Data records: Begin
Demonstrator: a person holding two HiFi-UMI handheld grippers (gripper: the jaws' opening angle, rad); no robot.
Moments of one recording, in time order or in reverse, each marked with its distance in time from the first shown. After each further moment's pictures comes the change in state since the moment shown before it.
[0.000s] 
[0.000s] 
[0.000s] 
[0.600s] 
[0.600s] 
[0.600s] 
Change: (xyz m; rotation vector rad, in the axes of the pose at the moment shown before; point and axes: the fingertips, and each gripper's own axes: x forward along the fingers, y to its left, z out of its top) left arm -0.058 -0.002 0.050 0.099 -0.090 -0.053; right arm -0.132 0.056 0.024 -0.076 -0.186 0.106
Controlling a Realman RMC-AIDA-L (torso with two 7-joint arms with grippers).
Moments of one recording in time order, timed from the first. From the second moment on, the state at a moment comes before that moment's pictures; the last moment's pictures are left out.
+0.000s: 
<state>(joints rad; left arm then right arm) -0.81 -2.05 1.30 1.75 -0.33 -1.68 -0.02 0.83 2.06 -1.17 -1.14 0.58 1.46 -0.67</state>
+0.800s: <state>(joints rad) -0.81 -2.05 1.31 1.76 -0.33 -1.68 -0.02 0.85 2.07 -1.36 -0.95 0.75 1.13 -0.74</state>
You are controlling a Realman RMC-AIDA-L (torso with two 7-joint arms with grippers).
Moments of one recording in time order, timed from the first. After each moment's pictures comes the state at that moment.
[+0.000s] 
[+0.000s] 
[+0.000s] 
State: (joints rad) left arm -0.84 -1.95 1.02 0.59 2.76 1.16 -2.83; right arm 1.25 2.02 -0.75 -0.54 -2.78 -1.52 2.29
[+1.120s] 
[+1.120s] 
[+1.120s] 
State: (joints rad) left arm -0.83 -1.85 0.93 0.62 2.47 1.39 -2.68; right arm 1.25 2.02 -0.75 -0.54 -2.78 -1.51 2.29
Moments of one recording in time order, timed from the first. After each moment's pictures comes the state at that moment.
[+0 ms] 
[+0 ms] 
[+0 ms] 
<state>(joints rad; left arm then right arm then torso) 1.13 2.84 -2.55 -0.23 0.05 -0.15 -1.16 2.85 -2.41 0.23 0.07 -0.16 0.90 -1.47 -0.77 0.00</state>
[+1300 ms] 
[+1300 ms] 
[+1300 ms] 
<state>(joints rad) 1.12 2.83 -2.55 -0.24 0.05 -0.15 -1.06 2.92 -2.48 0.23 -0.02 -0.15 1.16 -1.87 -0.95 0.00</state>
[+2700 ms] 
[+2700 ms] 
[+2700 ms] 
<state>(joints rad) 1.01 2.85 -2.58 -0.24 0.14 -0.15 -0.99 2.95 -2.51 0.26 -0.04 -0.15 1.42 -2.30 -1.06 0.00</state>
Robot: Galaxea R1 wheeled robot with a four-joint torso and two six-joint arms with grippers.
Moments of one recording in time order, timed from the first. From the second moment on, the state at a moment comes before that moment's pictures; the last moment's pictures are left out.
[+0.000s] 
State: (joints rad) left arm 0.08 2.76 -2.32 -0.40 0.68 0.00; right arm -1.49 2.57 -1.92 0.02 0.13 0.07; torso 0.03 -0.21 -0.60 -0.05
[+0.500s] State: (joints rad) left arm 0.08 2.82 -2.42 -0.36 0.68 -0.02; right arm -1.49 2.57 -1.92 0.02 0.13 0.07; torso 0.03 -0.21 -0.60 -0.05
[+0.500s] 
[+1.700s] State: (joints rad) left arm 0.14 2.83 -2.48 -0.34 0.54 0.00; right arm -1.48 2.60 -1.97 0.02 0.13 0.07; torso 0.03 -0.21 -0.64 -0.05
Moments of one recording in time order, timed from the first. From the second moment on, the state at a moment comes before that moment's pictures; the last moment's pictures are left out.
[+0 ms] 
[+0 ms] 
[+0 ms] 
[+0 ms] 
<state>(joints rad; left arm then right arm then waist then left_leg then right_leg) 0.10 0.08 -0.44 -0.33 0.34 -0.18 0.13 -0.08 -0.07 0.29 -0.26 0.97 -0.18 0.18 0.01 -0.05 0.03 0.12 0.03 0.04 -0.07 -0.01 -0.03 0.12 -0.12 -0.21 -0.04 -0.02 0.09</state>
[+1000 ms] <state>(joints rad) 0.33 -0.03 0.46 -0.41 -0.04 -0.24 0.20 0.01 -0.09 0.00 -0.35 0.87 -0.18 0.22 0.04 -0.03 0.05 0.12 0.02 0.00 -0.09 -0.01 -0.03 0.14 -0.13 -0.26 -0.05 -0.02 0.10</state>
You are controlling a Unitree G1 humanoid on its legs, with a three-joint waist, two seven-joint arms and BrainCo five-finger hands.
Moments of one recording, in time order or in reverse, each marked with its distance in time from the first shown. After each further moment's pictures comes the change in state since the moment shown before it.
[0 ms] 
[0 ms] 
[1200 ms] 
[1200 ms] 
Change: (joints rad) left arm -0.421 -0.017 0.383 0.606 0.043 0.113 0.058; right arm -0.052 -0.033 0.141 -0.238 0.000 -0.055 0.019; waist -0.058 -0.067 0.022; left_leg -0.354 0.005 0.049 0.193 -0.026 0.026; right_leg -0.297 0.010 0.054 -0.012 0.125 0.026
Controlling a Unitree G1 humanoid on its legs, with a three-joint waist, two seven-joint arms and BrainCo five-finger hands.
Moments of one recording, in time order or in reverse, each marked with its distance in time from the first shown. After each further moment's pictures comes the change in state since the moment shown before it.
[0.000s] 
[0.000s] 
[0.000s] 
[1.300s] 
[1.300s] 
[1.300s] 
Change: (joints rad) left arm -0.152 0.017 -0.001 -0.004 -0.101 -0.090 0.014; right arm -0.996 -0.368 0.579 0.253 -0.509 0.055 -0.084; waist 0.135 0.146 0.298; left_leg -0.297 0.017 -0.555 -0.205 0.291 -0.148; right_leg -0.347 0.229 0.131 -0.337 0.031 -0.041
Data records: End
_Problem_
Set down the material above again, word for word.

_Result of this exercise_
Demonstrator: a person holding two HiFi-UMI handheld grippers (gripper: the jaws' opening angle, rad); no robot.
Moments of one recording, in time order or in reverse, each marked with its distance in time from the first shown. After each further moment's pictures comes the change in state since the moment shown before it.
[0.000s] 
[0.000s] 
[0.000s] 
[0.600s] 
[0.600s] 
[0.600s] 
Change: (xyz m; rotation vector rad, in the axes of the pose at the moment shown before; point and axes: the fingertips, and each gripper's own axes: x forward along the fingers, y to its left, z out of its top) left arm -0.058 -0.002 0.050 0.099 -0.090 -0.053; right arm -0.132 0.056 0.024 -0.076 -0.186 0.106
Controlling a Realman RMC-AIDA-L (torso with two 7-joint arms with grippers).
Moments of one recording in time order, timed from the first. From the second moment on, the state at a moment comes before that moment's pictures; the last moment's pictures are left out.
+0.000s: 
<state>(joints rad; left arm then right arm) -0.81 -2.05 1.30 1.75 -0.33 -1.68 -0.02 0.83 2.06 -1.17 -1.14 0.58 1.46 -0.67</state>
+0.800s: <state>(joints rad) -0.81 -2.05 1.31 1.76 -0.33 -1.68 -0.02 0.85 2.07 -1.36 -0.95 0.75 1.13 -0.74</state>
You are controlling a Realman RMC-AIDA-L (torso with two 7-joint arms with grippers).
Moments of one recording in time order, timed from the first. After each moment's pictures comes the state at that moment.
[+0.000s] 
[+0.000s] 
[+0.000s] 
State: (joints rad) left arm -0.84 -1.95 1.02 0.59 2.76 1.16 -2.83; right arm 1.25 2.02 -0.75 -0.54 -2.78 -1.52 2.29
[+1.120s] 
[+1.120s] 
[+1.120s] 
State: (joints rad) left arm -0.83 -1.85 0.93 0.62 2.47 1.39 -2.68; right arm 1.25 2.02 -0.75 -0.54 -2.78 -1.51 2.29
Moments of one recording in time order, timed from the first. After each moment's pictures comes the state at that moment.
[+0 ms] 
[+0 ms] 
[+0 ms] 
<state>(joints rad; left arm then right arm then torso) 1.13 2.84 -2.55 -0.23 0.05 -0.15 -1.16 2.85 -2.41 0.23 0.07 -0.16 0.90 -1.47 -0.77 0.00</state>
[+1300 ms] 
[+1300 ms] 
[+1300 ms] 
<state>(joints rad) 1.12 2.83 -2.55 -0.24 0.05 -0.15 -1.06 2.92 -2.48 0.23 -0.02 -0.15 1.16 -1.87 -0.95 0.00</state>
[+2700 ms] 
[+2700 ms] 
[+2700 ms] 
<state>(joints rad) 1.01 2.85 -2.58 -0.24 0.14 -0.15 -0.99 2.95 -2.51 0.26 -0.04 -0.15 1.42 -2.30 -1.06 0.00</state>
Robot: Galaxea R1 wheeled robot with a four-joint torso and two six-joint arms with grippers.
Moments of one recording in time order, timed from the first. From the second moment on, the state at a moment comes before that moment's pictures; the last moment's pictures are left out.
[+0.000s] 
State: (joints rad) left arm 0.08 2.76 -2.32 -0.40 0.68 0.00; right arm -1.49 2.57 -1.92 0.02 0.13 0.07; torso 0.03 -0.21 -0.60 -0.05
[+0.500s] State: (joints rad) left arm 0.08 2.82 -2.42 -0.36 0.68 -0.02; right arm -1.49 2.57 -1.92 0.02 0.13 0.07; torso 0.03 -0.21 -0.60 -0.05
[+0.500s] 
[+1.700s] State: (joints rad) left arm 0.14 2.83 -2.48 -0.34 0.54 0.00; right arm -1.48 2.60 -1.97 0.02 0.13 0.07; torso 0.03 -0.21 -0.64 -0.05
Moments of one recording in time order, timed from the first. From the second moment on, the state at a moment comes before that moment's pictures; the last moment's pictures are left out.
[+0 ms] 
[+0 ms] 
[+0 ms] 
[+0 ms] 
<state>(joints rad; left arm then right arm then waist then left_leg then right_leg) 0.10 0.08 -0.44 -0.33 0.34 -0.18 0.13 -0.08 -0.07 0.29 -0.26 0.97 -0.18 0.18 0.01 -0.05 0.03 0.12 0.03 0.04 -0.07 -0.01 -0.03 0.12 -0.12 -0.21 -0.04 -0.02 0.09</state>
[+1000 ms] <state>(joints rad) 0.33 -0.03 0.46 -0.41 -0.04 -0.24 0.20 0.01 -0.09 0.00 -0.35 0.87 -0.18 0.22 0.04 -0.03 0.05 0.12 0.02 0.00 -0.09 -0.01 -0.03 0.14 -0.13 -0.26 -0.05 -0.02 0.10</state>
You are controlling a Unitree G1 humanoid on its legs, with a three-joint waist, two seven-joint arms and BrainCo five-finger hands.
Moments of one recording, in time order or in reverse, each marked with its distance in time from the first shown. After each further moment's pictures comes the change in state since the moment shown before it.
[0 ms] 
[0 ms] 
[1200 ms] 
[1200 ms] 
Change: (joints rad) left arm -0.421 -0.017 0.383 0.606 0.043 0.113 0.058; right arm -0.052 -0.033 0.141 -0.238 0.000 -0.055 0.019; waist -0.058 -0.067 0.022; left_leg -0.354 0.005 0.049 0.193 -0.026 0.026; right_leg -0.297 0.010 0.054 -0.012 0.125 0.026
Controlling a Unitree G1 humanoid on its legs, with a three-joint waist, two seven-joint arms and BrainCo five-finger hands.
Moments of one recording, in time order or in reverse, each marked with its distance in time from the first shown. After each further moment's pictures comes the change in state since the moment shown before it.
[0.000s] 
[0.000s] 
[0.000s] 
[1.300s] 
[1.300s] 
[1.300s] 
Change: (joints rad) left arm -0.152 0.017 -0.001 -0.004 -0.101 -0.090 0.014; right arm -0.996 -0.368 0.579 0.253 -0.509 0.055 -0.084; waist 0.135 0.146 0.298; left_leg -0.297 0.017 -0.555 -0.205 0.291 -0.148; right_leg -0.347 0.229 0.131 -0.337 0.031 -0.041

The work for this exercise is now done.